## Problem
A verbatim copy of every record is needed.

## Input
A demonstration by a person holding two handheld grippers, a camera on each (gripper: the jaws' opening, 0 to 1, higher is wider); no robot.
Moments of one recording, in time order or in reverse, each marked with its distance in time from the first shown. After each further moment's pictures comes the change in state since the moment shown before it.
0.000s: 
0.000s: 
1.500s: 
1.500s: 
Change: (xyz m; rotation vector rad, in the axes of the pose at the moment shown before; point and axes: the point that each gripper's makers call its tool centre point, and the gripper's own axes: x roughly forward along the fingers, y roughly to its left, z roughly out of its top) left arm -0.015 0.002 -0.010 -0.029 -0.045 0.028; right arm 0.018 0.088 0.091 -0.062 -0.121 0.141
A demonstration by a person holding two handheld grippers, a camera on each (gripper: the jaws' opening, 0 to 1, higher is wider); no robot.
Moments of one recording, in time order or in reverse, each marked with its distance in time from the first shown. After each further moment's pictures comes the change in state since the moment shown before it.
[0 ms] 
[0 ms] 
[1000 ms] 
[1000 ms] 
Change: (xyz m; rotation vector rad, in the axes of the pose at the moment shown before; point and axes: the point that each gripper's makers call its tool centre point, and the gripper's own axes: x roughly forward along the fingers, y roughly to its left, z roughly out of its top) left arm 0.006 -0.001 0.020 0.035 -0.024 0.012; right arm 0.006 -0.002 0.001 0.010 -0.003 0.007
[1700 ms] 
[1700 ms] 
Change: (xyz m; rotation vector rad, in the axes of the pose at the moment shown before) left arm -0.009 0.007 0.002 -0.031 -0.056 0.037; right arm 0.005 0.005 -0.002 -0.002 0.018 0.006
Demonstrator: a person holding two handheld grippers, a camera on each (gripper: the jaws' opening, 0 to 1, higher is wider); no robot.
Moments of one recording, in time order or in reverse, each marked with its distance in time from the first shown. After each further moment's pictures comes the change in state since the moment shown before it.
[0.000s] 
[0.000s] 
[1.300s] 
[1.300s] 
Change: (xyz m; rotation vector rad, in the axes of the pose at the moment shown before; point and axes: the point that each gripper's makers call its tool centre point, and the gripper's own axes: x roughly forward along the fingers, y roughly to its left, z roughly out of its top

## Solution to this task
A demonstration by a person holding two handheld grippers, a camera on each (gripper: the jaws' opening, 0 to 1, higher is wider); no robot.
Moments of one recording, in time order or in reverse, each marked with its distance in time from the first shown. After each further moment's pictures comes the change in state since the moment shown before it.
0.000s: 
0.000s: 
1.500s: 
1.500s: 
Change: (xyz m; rotation vector rad, in the axes of the pose at the moment shown before; point and axes: the point that each gripper's makers call its tool centre point, and the gripper's own axes: x roughly forward along the fingers, y roughly to its left, z roughly out of its top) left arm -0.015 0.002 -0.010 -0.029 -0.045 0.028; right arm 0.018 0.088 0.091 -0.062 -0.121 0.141
A demonstration by a person holding two handheld grippers, a camera on each (gripper: the jaws' opening, 0 to 1, higher is wider); no robot.
Moments of one recording, in time order or in reverse, each marked with its distance in time from the first shown. After each further moment's pictures comes the change in state since the moment shown before it.
[0 ms] 
[0 ms] 
[1000 ms] 
[1000 ms] 
Change: (xyz m; rotation vector rad, in the axes of the pose at the moment shown before; point and axes: the point that each gripper's makers call its tool centre point, and the gripper's own axes: x roughly forward along the fingers, y roughly to its left, z roughly out of its top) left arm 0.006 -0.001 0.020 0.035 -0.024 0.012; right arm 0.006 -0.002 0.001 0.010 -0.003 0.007
[1700 ms] 
[1700 ms] 
Change: (xyz m; rotation vector rad, in the axes of the pose at the moment shown before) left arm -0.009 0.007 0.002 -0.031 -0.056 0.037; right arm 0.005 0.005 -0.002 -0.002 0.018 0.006
Demonstrator: a person holding two handheld grippers, a camera on each (gripper: the jaws' opening, 0 to 1, higher is wider); no robot.
Moments of one recording, in time order or in reverse, each marked with its distance in time from the first shown. After each further moment's pictures comes the change in state since the moment shown before it.
[0.000s] 
[0.000s] 
[1.300s] 
[1.300s] 
Change: (xyz m; rotation vector rad, in the axes of the pose at the moment shown before; point and axes: the point that each gripper's makers call its tool centre point, and the gripper's own axes: x roughly forward along the fingers, y roughly to its left, z roughly out of its top

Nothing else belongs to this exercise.